> _Task prompt_: Once you find the line containing "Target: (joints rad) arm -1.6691" in the data below, copy it and each following line exactly, up to and including the line containing "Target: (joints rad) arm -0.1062", and nothing else.

> _Extracted entries_:
________________________________________
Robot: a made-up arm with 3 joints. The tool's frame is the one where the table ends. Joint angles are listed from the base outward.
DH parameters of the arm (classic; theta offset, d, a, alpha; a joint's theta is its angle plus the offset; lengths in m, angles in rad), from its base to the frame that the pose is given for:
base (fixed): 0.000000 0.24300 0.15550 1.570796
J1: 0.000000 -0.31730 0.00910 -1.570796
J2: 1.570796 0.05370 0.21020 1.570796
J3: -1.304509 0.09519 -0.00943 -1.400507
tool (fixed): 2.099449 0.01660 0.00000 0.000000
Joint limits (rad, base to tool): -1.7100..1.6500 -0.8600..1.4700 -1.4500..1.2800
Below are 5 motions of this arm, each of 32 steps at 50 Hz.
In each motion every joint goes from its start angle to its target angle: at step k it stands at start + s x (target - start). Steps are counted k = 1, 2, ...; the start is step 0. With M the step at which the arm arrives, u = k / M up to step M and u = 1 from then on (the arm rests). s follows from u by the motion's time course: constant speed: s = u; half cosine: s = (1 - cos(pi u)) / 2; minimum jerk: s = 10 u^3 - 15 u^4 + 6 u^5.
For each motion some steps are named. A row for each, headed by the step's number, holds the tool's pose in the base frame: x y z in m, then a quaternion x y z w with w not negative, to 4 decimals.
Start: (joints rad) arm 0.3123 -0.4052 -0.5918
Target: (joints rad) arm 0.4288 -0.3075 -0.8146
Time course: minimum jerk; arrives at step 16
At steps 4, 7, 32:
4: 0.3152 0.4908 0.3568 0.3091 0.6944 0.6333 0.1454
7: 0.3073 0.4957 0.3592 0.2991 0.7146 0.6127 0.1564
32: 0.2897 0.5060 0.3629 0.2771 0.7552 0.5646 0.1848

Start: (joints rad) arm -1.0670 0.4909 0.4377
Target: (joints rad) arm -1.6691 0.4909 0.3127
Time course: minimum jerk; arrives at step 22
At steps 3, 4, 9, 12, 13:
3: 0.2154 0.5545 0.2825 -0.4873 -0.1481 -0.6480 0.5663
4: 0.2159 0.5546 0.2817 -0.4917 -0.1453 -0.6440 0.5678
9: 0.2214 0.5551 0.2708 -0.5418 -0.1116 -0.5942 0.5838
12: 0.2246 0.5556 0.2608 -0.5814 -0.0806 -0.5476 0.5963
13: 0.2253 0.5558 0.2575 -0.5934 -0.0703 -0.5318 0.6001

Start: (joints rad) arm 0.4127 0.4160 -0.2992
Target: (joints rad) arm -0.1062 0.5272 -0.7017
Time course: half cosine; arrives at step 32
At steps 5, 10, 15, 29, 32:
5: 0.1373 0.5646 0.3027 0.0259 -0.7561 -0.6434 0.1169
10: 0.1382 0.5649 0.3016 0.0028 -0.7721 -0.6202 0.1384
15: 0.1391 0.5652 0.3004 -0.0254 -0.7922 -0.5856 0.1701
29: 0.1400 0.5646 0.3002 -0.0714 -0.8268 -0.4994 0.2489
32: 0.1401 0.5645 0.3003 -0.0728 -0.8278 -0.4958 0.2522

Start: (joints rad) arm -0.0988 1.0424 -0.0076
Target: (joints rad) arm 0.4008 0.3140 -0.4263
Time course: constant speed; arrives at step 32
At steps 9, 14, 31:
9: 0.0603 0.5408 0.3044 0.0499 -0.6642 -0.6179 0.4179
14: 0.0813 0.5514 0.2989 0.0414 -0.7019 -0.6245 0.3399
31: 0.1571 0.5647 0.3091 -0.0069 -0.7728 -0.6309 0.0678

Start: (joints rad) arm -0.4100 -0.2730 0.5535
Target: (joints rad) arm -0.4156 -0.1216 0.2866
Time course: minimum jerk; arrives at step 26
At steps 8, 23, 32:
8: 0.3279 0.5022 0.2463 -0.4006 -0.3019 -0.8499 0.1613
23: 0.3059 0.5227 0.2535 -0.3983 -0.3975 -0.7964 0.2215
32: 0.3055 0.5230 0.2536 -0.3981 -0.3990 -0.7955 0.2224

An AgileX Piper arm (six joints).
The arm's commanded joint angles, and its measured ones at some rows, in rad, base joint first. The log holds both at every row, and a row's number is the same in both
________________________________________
> _Solution to the exercise_:
Target: (joints rad) arm -1.6691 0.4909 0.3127
Time course: minimum jerk; arrives at step 22
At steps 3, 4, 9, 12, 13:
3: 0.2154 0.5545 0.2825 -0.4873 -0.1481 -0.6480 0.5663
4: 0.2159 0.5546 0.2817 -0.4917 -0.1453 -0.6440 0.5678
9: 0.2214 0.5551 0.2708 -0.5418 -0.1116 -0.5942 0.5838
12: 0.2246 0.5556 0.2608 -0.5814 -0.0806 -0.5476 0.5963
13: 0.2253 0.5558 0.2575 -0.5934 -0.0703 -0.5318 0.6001

Start: (joints rad) arm 0.4127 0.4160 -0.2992
Target: (joints rad) arm -0.1062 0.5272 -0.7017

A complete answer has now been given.